Sa fonction était pratique et vitale. Le réservoir assurait l’approvisionnement en eau du Grand Palais de Constantinople et de la ville en cas de siège, en utilisant un système d’aqueducs reliant les collines et apportant l’eau depuis des kilomètres. Cependant, la monumentalité de l’espace révèle plus qu’une simple utilité. On y trouve 336 colonnes de marbre et de granit, dont beaucoup ont été réutilisées de temples anciens, soutenant une voûte silencieuse où l’obscurité et l’humidité créent une atmosphère de mystère presque religieux.

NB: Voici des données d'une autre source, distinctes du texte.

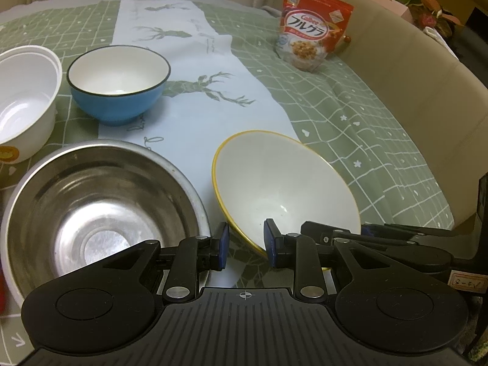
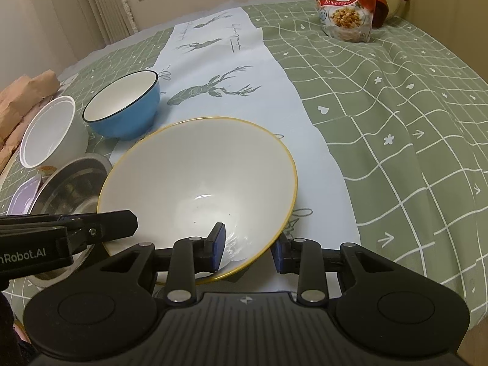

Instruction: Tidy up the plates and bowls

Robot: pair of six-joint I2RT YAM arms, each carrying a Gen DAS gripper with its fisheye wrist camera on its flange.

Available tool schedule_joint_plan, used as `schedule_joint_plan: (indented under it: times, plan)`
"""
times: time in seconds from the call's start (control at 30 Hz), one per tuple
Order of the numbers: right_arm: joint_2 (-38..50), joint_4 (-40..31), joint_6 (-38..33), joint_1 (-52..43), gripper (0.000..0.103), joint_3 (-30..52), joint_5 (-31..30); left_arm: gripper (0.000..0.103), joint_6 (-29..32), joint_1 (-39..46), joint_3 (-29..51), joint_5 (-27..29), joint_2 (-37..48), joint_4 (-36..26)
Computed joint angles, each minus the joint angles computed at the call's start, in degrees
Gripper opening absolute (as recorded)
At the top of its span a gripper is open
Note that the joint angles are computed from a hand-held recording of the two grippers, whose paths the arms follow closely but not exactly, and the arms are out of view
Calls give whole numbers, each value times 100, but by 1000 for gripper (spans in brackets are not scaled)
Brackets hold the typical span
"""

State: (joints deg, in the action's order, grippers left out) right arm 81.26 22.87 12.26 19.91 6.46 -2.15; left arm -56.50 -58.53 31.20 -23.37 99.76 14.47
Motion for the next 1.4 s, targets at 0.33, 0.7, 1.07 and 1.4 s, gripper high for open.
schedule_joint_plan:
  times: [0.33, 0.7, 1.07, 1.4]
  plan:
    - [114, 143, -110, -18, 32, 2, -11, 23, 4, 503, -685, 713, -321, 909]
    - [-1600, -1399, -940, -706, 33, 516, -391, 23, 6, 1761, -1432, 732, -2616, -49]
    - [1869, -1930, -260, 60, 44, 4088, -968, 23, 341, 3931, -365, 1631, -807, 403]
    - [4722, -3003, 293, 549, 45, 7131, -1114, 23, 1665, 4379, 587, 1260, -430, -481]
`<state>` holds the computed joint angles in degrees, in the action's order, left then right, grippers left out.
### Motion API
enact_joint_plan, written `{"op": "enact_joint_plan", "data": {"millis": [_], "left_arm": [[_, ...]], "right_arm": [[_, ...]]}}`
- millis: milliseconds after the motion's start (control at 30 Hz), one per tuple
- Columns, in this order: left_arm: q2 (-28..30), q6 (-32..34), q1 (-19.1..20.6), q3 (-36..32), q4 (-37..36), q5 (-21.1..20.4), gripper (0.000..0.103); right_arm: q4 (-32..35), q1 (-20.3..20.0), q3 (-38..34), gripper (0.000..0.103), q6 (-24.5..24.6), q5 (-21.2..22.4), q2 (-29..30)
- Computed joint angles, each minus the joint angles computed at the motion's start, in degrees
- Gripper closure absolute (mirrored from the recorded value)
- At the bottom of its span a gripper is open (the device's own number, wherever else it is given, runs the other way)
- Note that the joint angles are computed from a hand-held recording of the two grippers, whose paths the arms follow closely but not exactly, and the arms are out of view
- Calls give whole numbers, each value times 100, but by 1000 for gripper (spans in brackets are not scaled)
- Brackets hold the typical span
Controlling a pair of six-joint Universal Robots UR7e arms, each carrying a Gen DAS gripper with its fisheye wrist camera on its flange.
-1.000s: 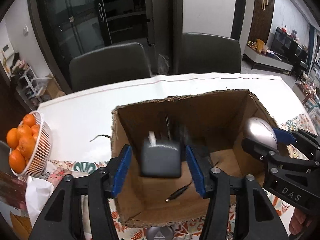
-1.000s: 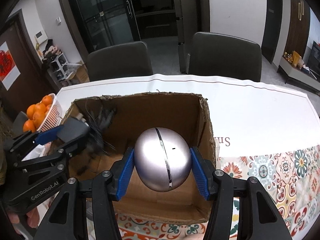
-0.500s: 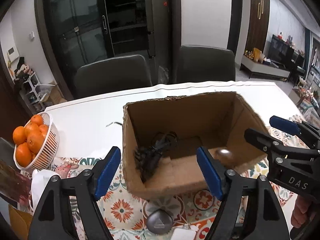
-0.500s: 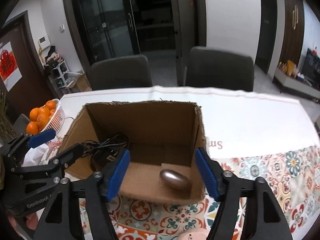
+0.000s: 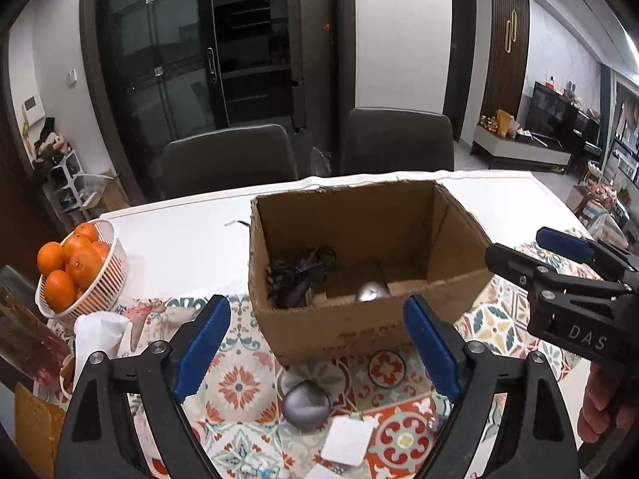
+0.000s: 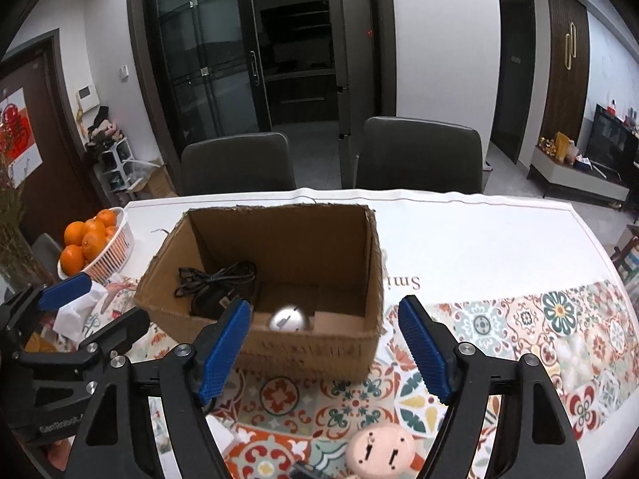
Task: Organize rigid objects
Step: 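Move both tools back toward the remaining items on the table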
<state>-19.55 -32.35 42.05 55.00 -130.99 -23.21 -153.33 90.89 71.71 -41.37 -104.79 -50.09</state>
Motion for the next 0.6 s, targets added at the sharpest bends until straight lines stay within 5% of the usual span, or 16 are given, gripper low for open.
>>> {"op": "enact_joint_plan", "data": {"millis": [600], "left_arm": [[-271,-647,-256,802,283,-116,14]], "right_arm": [[-252,-165,850,15,-36,-77,-580]]}}
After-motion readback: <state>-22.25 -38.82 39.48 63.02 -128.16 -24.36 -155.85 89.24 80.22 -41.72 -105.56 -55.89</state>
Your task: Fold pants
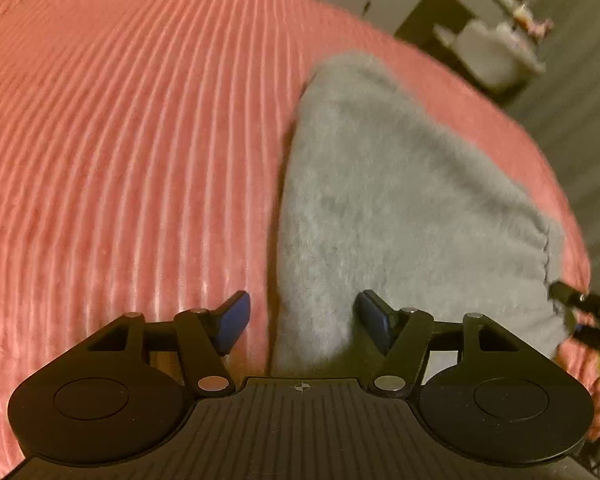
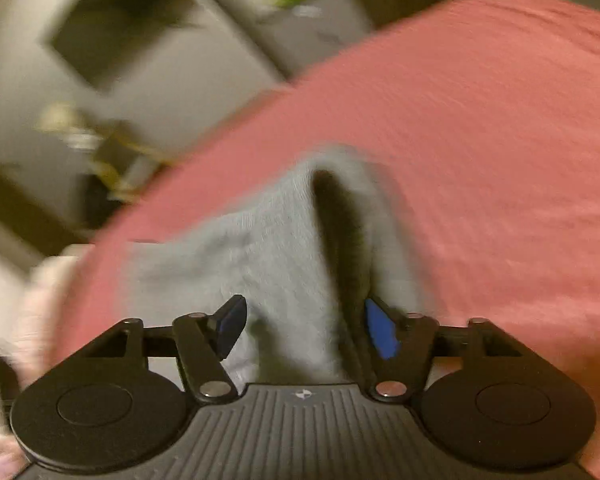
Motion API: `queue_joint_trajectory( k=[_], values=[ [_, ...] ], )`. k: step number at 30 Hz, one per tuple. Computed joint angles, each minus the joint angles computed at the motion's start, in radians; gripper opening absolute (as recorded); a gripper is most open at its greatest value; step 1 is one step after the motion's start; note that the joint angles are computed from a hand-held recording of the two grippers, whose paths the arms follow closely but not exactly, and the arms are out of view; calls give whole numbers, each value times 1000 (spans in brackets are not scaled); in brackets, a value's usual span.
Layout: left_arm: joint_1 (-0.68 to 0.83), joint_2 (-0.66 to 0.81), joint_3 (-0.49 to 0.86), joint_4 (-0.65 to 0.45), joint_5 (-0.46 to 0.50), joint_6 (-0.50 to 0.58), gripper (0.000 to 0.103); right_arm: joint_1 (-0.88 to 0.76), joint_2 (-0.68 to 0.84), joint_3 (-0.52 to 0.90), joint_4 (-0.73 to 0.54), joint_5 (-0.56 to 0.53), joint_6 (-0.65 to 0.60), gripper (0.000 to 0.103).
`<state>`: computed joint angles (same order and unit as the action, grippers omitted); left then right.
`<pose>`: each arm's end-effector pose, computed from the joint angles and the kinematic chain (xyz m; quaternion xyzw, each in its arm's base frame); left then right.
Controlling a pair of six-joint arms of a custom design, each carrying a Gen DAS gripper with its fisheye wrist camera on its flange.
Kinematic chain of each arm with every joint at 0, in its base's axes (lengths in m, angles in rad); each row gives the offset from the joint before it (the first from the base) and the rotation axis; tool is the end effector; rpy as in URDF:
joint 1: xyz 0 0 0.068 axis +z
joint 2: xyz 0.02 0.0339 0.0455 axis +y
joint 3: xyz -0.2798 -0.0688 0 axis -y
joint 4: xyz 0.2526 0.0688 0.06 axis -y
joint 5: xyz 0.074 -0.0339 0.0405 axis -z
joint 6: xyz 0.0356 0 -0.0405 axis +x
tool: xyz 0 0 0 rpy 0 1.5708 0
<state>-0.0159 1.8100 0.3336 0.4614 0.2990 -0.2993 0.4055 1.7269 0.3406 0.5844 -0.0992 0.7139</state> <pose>0.2266 -0.0141 0.0478 -0.0938 0.9471 -0.1840 0.2454 0.2237 0.0999 0.0740 0.1238 0.9177 0.2378 0.2930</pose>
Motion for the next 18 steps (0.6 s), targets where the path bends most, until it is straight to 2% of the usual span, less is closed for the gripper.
queue_joint_trajectory(
  k=[1, 3, 4, 5, 6, 7, 8, 10, 12, 14, 15, 17, 18],
  values=[
    [-32, -56, -22, -13, -64, 6, 67, -12, 9, -26, 39, -1, -1, 74],
    [-106, -171, -59, -29, -175, 28, 68, -23, 17, -105, 181, -21, 43, 73],
    [-146, -236, -76, -35, -220, 28, 68, -6, 2, -127, 204, 3, 52, 72],
    [-172, -280, -82, -30, -241, 24, 72, 33, -29, -143, 202, 70, 59, 71],
    [-210, -311, -83, -17, -267, 5, 76, 86, -71, -151, 193, 161, 57, 65],
    [-221, -313, -85, 15, -278, 7, 84, 123, -104, -158, 198, 232, 44, 54],
    [-252, -302, -73, 33, -306, 2, 86, 176, -133, -157, 206, 315, 25, 50],
    [-328, -223, -4, 41, -401, -13, 86, 261, -142, -137, 253, 409, -36, 46],
    [-378, -129, 49, 67, -482, -26, 83, 306, -81, -60, 264, 422, -113, 41],
    [-412, -17, 76, 166, -539, -9, 86, 332, 6, 43, 233, 435, -173, 35],
    [-417, 20, 81, 181, -541, 3, 87, 335, 57, 98, 216, 429, -195, 34],
    [-395, 138, 180, 41, -506, 21, 89, 315, 163, 200, 163, 403, -228, 34],
    [-359, 141, 177, 55, -453, 2, 89, 306, 213, 271, 49, 407, -224, 23]
  ],
)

Au fond du réservoir reposent deux blocs sculptés avec des têtes de Méduse, placés à l’envers, l’un de côté et l’autre tête en bas. La signification de ce détail reste énigmatique, oscillant entre superstition et simple réutilisation de matériaux antiques. Pour ceux qui descendent dans les galeries éclairées par les reflets de l’eau, la vision de ces figures mythologiques transforme la visite en une expérience entre sacré et profane, comme si la ville cachait dans ses souterrains les fantômes de sa propre histoire.
La citerne a traversé des siècles d’oubli. Sous la domination ottomane, elle tomba en désuétude, mais n’a jamais perdu son aura légendaire. Des voyageurs européens du XVIᵉ siècle, comme Petrus Gyllius, la redécouvrirent et relatèrent avec étonnement la vision des colonnes émergeant des eaux sombres, supportant le poids invisible de la ville. Aujourd’hui, transformée en espace culturel et site touristique, elle continue à révéler l’un des lieux où Istanbul montre le plus clairement sa double nature : byzantine et ottomane, orientale et occidentale.
Visiter la citerne de la Basilique, c’est pénétrer dans une mémoire souterraine qui résiste à l’oubli. Chaque goutte résonnant sous les voûtes rappelle que la grandeur d’une civilisation ne se mesure pas seulement à ce qu’elle élève en surface, mais aussi à ce qu’elle conserve dans l’ombre pour assurer sa survie.